Would you transcribe the whole listing exactly and drop its images?

╭──

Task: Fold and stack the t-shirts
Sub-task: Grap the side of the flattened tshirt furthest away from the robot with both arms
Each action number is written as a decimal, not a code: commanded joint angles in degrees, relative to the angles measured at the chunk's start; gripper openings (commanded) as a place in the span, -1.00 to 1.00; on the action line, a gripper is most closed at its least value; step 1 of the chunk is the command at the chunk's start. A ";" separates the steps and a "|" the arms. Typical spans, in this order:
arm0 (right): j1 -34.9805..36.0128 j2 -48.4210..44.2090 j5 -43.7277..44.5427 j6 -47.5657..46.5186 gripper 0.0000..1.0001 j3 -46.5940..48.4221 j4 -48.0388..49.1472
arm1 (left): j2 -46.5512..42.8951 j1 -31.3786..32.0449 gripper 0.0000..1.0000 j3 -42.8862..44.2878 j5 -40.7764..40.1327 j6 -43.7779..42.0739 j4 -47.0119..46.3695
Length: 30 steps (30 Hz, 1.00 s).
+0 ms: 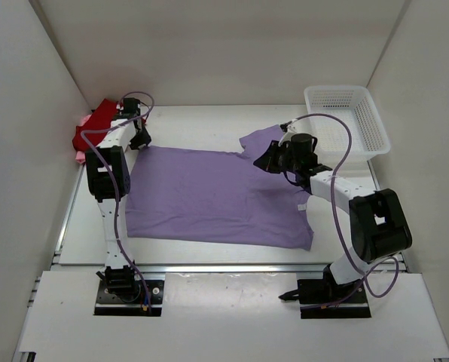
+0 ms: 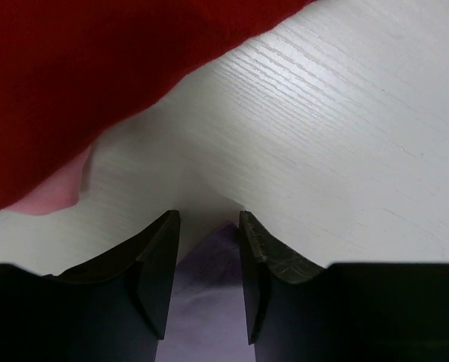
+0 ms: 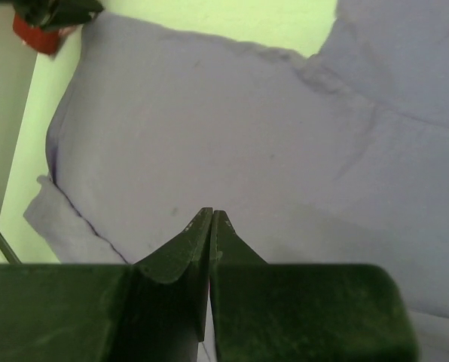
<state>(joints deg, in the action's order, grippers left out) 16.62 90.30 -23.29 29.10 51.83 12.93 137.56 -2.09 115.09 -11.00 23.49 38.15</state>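
Note:
The lavender purple t-shirt [image 1: 217, 192] lies spread flat mid-table. My left gripper [image 1: 139, 140] is open at its far-left corner; in the left wrist view the jaws [image 2: 209, 219] straddle that purple corner [image 2: 209, 302] without pinching it. My right gripper [image 1: 267, 160] is shut and empty, hovering over the shirt's far-right part near the sleeve [image 1: 264, 139]; in the right wrist view its closed tips [image 3: 212, 213] are above purple cloth [image 3: 247, 113]. The dark red t-shirt [image 1: 98, 124] is bunched at the far left against the wall, with the pink one [image 1: 80, 155] peeking out under it.
A white mesh basket [image 1: 380, 130] stands at the far right. White walls close in the left, back and right sides. In the left wrist view the red shirt [image 2: 96, 75] and a bit of pink [image 2: 55, 192] lie just beyond the left gripper.

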 commanded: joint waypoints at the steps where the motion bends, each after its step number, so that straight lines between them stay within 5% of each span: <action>1: 0.78 -0.30 0.00 -1.24 -0.99 2.22 1.83 | -2.65 -0.02 -0.03 -0.47 0.90 -0.46 0.52; 5: 1.04 0.22 0.09 -1.07 -1.00 2.83 2.10 | -2.30 -0.28 -0.02 -1.45 1.51 -0.63 -0.18; 9: 1.22 1.54 0.09 -0.98 -1.00 4.41 1.84 | -2.21 0.06 -0.56 -0.04 1.43 -0.45 -0.10; 16: -0.53 5.57 2.71 -2.55 -0.99 7.05 1.66 | -1.59 0.07 -0.97 1.80 1.95 -0.02 0.52; 30: -6.60 23.86 13.69 -12.92 -0.48 28.75 -11.68 | -13.27 -0.46 -1.00 -7.33 5.29 1.92 -7.30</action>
<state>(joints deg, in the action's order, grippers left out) 10.70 111.87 -14.09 20.53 75.53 4.84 131.98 -2.37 108.79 -7.35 24.82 34.81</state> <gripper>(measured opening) 0.244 0.101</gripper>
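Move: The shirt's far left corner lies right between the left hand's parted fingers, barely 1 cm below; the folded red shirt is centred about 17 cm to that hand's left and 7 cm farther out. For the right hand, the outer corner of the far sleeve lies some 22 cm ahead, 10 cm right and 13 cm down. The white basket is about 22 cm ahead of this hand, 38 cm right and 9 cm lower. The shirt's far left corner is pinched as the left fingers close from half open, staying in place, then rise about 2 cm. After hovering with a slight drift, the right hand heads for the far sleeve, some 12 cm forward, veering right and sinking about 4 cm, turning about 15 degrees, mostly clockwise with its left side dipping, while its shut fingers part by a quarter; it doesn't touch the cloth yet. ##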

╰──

▶ _SOLUTION TO THE EXERCISE_:
Task: Fold and stack the t-shirts
Sub-task: Grap the side of the flattened tshirt furthest away from the robot with both arms
Each action number is written as a decimal, not a code: commanded joint angles in degrees, relative to the angles measured at the chunk's start; gripper openings (commanded) as a place in the span, -1.00 to 1.00; on the action line, a gripper is most closed at its least value; step 1 of the chunk is the command at the chunk's start. A ";" separates the steps and a "|" the arms. Typical spans, in this order:
arm0 (right): j1 -34.9805..36.0128 j2 -48.4210..44.2090 j5 -43.7277..44.5427 j6 -47.5657..46.5186 gripper 0.0000..1.0001 j3 -46.5940..48.4221 j4 -48.0388..49.1472
arm1 (left): j2 -46.5512..42.8951 j1 -31.3786..32.0449 gripper 0.0000..1.0000 j3 -42.8862..44.2878 j5 -40.7764..40.1327 j6 -43.7779..42.0739 j4 -47.0119..46.3695
Length: 30 steps (30 Hz, 1.00 s).
+0 ms: 
+0 ms: 
+0 ms: 
<state>(joints deg, in the action's order, grippers left out) 16.62 90.30 -23.29 29.10 51.83 12.93 137.56 -2.09 115.09 -11.00 23.49 38.15</state>
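Note:
The lavender purple t-shirt [image 1: 217, 192] lies spread flat mid-table. My left gripper [image 1: 139, 140] is open at its far-left corner; in the left wrist view the jaws [image 2: 209, 219] straddle that purple corner [image 2: 209, 302] without pinching it. My right gripper [image 1: 267, 160] is shut and empty, hovering over the shirt's far-right part near the sleeve [image 1: 264, 139]; in the right wrist view its closed tips [image 3: 212, 213] are above purple cloth [image 3: 247, 113]. The dark red t-shirt [image 1: 98, 124] is bunched at the far left against the wall, with the pink one [image 1: 80, 155] peeking out under it.
A white mesh basket [image 1: 380, 130] stands at the far right. White walls close in the left, back and right sides. In the left wrist view the red shirt [image 2: 96, 75] and a bit of pink [image 2: 55, 192] lie just beyond the left gripper.
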
 commanded: joint waypoints at the steps where the motion bends, each after its step number, so that straight lines between them stay within 5% of each span: <action>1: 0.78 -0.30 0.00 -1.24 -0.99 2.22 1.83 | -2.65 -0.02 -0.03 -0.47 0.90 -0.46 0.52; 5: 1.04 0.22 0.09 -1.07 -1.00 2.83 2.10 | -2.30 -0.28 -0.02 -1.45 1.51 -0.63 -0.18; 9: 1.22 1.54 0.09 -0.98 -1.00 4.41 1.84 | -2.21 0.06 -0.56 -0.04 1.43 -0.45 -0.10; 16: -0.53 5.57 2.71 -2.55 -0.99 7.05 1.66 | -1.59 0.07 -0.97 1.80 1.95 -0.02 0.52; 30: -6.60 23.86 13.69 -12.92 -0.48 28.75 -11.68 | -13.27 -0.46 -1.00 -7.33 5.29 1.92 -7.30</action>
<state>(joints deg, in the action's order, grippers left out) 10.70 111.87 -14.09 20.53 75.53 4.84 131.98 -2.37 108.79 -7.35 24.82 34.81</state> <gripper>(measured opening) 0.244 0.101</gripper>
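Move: The shirt's far left corner lies right between the left hand's parted fingers, barely 1 cm below; the folded red shirt is centred about 17 cm to that hand's left and 7 cm farther out. For the right hand, the outer corner of the far sleeve lies some 22 cm ahead, 10 cm right and 13 cm down. The white basket is about 22 cm ahead of this hand, 38 cm right and 9 cm lower. The shirt's far left corner is pinched as the left fingers close from half open, staying in place, then rise about 2 cm. After hovering with a slight drift, the right hand heads for the far sleeve, some 12 cm forward, veering right and sinking about 4 cm, turning about 15 degrees, mostly clockwise with its left side dipping, while its shut fingers part by a quarter; it doesn't touch the cloth yet. ##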

No more output will be produced for this exercise.